EXERCISE PROMPT:
Please find every line of the listing below where "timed" occurs and copy it.

SUPPLIED DATA:
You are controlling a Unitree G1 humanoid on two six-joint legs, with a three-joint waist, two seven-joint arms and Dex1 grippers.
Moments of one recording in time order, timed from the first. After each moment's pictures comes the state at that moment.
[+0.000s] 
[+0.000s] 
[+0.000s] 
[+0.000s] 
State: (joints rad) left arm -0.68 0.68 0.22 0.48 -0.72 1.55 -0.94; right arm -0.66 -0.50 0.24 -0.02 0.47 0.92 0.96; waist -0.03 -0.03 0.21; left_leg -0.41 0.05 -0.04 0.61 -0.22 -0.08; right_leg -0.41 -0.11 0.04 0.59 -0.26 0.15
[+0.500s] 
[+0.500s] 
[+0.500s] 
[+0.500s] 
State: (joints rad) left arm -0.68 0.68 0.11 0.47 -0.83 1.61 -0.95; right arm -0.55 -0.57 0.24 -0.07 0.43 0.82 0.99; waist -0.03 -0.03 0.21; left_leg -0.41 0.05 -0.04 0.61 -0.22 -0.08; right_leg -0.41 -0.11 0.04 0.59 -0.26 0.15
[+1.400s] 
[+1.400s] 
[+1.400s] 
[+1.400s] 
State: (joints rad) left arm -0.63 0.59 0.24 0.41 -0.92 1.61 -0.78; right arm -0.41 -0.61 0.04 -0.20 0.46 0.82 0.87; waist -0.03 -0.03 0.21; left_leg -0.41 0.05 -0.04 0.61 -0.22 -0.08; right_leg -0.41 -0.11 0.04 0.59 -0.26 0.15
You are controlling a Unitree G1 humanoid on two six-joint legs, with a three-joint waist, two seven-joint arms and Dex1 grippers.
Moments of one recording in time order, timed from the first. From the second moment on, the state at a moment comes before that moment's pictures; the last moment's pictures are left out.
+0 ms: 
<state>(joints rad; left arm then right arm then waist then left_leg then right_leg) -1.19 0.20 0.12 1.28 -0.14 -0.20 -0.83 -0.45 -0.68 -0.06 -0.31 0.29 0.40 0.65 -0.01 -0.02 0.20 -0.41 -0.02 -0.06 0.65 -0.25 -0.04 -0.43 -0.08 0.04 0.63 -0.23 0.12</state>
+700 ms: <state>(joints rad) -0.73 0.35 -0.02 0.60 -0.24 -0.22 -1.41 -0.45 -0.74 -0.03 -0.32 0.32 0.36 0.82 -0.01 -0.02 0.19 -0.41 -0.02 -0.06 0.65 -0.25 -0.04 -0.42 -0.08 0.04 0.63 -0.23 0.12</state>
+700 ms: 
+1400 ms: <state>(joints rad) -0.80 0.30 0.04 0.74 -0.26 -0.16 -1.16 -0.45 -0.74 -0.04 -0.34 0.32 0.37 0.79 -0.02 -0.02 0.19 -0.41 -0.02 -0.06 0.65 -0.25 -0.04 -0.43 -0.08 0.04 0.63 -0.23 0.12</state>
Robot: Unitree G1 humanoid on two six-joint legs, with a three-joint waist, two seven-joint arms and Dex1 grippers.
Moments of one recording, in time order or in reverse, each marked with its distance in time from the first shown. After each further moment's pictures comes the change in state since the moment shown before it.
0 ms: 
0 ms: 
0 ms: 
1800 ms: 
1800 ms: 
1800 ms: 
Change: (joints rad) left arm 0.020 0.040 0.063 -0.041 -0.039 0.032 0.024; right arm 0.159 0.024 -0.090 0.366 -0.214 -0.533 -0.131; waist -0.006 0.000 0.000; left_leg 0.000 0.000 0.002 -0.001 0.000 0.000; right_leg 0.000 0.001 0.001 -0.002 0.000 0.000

SOLUTION:
Moments of one recording in time order, timed from the first. After each moment's pictures comes the state at that moment.
Moments of one recording in time order, timed from the first. From the second moment on, the state at a moment comes before that moment's pictures; the last moment's pictures are left out.

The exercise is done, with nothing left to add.